◆ Try it
Pick every line from the data that holds the word "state".

◆ Data segment
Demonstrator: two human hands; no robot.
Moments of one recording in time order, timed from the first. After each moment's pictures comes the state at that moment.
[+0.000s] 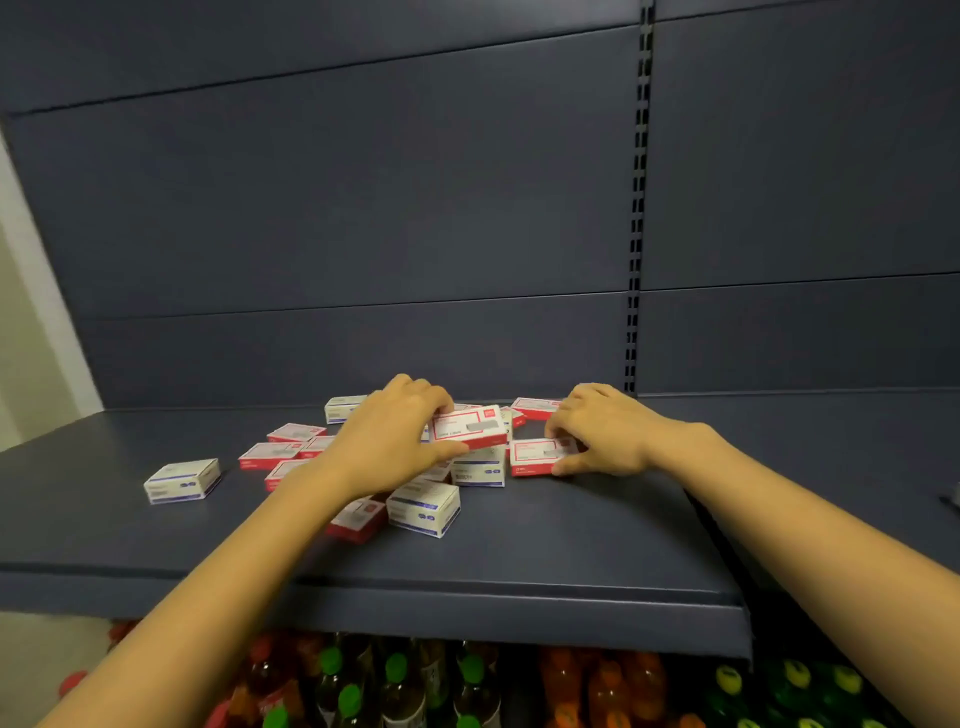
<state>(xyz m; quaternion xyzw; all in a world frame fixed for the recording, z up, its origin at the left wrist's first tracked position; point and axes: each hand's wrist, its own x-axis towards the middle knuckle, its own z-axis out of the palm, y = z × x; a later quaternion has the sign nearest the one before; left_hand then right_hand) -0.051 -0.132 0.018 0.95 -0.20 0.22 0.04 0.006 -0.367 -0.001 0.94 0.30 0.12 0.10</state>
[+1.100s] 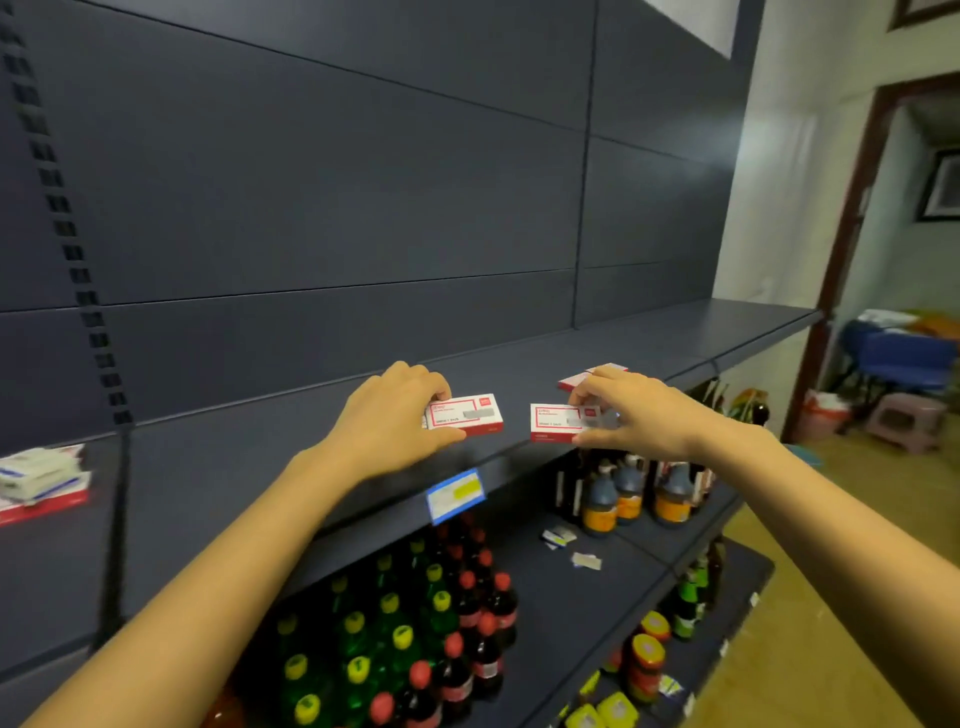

◆ Completed task
Moments of one recording in time order, timed from the first. After each moment's pictures comes the state at that moment.
<state>(xyz m; quaternion xyzw; all in a world frame fixed for the recording, z up, its origin at the left wrist's first tracked position; point and axes: each hand's wrist, its own x-axis towards the middle knuckle, its own z-axis out of the palm, y = z × x; a later quaternion has the sign nearest the one before; left_hand then right_hand) -0.051 -0.132 0.018 0.95 -0.20 0.22 0.04 0.006 -0.367 -0.001 0.94 0.30 0.12 0.10</state>

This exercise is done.